Si le gouvernement veut lutter efficacement contre la toxicomanie, il doit déclarer la guerre aux trafiquants et cesser de harceler les consommateurs.
Par Farhat Othman
Il existe à Sfax le seul centre de lutte contre la toxicomanie et de désintoxication en Tunisie et au Maghreb. Il existait devons-nous dire, car il a décidé de fermer ses portes le 26 janvier 2016, comme l’annonce son directeur exécutif, Zied Missaoui, sur la page Facebook du centre.*
Cautère sur jambe de bois
Créé en 2007, situé à Thyna, ce centre d’aide, d’écoute et de prise en charge des usages de drogues n’a jamais eu réellement les faveurs des autorités, ne recevant qu’avec parcimonie l’aide que sa mission imposait.
Or, l’intérêt de son existence et sa pérennité ne sont plus à démontrer au moment même où toutes les études sérieuses traitant de toxicomanie insistent sur l’impératif de dépénaliser totalement la consommation des drogues douces et de privilégier la prévention et la désintoxication.
On peut ainsi se référer utilement à ce sujet au dernier rapport exhaustif sur la question de la Commission de l’ONU chargée de la question.**
Toutefois, malgré les preuves accablantes, le gouvernement ne semble pas convaincu sur l’inanité, sinon la gravité, de sa politique répressive, continuant à réagir en la matière par dogmatisme, refusant d’user de la seule arme efficace qui soit, qui est la dépénalisation des drogues douces, et ce au nom d’un prétexte fallacieux moral et religieux.
En effet, son projet en cours d’examen ne dépénalise pas la consommation du cannabis, car il se limite à ne réserver de traitement compréhensif et préventif qu’à la première fois; or, il est avéré qu’il n’est que rarement de première fois en matière de toxicomanie.
Aussi, limiter le dispositif envisagé dans la loi traitant de prévention aux primo-consommateurs, c’est condamner à l’échec la politique gouvernementale de lutte contre la toxicomanie, la limitant à n’être qu’un cautère sur une jambe de bois.
Dépénaliser les drogues douces
Si le gouvernement se veut être crédible et efficace dans sa volonté de lutter contre les ravages de la toxicomanie dans le pays, il faut impérativement déclarer la guerre aux trafiquants et cesser immédiatement de harceler leurs victimes qui sont pour la plupart des jeunes dont on ruine l’avenir, en faisant de surcroît des délinquants à la suite de leur emprisonnement. La prison n’est-elle pas une fabrique idéale de la délinquance?
Ce qu’il faut donc, c’est dépénaliser totalement la consommation, et ce de façon absolue; car le cadre de liberté est seul en mesure d’ôter l’effet d’attraction de l’interdit. De la sorte, il pourra se concentrer plus efficacement sur les organisations maffieuses du trafic. Le gouvernement le veut-il vraiment? Le peut-il surtout avec les intégristes religieux de la coalition au pouvoir et ses faux libéraux?

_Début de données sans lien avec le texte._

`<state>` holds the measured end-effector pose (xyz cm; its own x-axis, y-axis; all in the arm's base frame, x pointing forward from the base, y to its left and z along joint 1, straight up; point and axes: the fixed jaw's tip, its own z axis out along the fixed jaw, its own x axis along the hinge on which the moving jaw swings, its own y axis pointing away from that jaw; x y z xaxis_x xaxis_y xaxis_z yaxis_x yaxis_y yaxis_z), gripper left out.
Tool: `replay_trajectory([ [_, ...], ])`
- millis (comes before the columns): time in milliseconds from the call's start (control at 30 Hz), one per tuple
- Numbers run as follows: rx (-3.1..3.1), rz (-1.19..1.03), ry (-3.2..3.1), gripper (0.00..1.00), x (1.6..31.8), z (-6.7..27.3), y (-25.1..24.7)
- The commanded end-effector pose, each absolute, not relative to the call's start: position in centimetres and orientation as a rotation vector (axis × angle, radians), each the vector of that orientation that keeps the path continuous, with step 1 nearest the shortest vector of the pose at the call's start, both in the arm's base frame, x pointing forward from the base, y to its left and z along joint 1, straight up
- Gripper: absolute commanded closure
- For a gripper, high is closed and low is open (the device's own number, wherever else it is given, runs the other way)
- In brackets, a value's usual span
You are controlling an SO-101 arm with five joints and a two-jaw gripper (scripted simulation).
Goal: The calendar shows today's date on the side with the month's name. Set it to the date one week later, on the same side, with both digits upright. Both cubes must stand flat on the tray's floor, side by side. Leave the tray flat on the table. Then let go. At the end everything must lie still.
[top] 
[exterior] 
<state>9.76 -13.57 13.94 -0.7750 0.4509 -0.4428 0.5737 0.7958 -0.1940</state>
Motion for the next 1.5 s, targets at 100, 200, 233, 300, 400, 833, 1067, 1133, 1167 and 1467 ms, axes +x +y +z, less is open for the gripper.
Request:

Ce qu’il faut également et de toute urgence, c’est commencer par empêcher la fermeture du centre de Sfax et, quitte à l’intégrer dans le secteur public, renforcer ses activités et ses initiatives salutaires par le soutien public qui s’impose pour une cause nationale.
Les autorités sanitaires du pays ne peuvent se soustraire au soutien effectif que nécessité la mission éminente du centre de désintoxication de Thyna, reconnaissant ainsi son absolue nécessité, son incontournable utilité.
Ce n’est pas seulement une question de santé et de salubrité publiques; elle est aussi une question de responsabilité politique tout autant qu’un impératif éthique. Il y va de la santé de notre jeunesse de plus en plus gangrénée par un mal qui se nourrit du dogmatisme de certains politiciens et de l’intégrisme d’autres et de la courte vue de tous.
Notes:
* Page Facebook du centre de Thyna.
** Rapport de septembre 2014 de la Commission globale en matière de drogues de l’ONU.